**Work task:**
Please reproduce verbatim the lines below, from the first through the one with "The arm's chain".

--- Data ---

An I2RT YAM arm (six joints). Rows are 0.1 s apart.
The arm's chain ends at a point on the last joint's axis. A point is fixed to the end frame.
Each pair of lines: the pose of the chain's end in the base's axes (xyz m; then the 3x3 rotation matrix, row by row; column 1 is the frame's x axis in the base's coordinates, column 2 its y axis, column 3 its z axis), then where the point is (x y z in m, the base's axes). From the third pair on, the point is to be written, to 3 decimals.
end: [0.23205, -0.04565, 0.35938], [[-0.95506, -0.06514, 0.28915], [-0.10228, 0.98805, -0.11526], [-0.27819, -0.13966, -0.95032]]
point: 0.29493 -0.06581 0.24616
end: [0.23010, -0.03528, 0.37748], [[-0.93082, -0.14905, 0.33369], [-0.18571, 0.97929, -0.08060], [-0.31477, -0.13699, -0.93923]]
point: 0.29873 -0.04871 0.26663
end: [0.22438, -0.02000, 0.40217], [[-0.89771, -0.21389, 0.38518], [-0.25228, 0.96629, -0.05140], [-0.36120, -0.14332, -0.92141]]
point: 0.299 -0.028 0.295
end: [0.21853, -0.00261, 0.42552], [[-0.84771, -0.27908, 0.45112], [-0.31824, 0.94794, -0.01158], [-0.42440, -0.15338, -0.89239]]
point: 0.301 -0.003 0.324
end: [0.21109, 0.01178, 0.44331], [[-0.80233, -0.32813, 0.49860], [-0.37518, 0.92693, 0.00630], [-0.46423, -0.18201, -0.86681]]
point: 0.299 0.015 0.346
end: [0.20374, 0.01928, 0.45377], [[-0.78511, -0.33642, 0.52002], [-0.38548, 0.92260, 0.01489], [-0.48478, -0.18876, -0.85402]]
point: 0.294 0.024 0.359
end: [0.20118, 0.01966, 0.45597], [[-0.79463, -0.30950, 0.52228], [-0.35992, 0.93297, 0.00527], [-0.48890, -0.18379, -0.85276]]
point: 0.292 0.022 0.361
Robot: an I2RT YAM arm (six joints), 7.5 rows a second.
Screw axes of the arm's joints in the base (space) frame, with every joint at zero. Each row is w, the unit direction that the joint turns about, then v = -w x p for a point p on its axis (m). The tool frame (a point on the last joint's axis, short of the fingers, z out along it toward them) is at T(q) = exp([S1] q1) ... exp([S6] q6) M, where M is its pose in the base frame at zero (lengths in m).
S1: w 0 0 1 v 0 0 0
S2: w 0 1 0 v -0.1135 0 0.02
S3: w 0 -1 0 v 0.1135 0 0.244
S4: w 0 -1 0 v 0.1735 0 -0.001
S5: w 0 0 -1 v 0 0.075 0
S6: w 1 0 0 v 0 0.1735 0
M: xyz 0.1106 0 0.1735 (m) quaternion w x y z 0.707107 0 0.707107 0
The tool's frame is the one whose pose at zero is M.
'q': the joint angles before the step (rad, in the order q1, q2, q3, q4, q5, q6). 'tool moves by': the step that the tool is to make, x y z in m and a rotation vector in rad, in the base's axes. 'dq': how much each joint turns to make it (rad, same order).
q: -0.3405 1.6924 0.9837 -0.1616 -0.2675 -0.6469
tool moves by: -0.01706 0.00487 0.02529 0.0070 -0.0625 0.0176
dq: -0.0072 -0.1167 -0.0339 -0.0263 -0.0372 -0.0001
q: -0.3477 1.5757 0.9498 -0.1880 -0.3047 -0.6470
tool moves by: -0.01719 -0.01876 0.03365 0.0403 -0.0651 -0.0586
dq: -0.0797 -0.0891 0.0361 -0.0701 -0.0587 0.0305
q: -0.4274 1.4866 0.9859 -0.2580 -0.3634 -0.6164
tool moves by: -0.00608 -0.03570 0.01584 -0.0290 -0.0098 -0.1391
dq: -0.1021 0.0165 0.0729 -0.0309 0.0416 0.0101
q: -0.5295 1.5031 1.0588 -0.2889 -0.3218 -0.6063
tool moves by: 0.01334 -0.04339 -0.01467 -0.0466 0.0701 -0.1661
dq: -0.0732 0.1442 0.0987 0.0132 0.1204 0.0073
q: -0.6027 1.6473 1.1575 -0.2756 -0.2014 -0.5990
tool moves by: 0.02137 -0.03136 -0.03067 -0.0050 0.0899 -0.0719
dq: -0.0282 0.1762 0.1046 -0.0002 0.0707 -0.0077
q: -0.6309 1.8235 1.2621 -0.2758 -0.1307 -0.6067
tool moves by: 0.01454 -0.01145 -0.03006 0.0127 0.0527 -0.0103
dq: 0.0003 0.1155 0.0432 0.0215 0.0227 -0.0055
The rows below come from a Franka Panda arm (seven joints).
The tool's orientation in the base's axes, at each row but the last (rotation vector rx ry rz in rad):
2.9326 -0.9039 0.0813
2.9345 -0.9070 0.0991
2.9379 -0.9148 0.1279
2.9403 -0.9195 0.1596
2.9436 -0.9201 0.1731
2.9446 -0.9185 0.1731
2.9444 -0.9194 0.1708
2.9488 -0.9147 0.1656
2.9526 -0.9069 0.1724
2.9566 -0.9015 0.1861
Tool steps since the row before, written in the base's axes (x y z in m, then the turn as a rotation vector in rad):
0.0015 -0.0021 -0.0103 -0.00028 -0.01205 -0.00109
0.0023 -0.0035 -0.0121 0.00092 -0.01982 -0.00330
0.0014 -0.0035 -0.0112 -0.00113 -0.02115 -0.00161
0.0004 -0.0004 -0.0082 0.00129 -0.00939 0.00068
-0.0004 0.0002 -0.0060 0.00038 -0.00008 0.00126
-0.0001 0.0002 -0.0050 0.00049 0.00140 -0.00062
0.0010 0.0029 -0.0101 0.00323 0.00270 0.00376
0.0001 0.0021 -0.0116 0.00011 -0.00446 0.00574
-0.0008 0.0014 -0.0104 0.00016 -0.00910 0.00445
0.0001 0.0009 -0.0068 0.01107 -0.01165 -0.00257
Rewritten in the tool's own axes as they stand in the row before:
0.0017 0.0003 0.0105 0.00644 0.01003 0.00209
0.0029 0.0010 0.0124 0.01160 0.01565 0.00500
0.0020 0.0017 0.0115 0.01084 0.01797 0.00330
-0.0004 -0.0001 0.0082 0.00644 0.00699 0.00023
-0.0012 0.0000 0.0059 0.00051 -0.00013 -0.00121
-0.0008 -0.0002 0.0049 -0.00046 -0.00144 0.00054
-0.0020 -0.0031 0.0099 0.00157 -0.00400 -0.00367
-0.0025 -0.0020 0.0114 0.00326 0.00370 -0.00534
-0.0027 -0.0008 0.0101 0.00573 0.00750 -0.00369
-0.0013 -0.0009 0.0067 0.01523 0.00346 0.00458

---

**Solution to this problem:**
An I2RT YAM arm (six joints). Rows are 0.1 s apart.
The arm's chain ends at a point on the last joint's axis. A point is fixed to the end frame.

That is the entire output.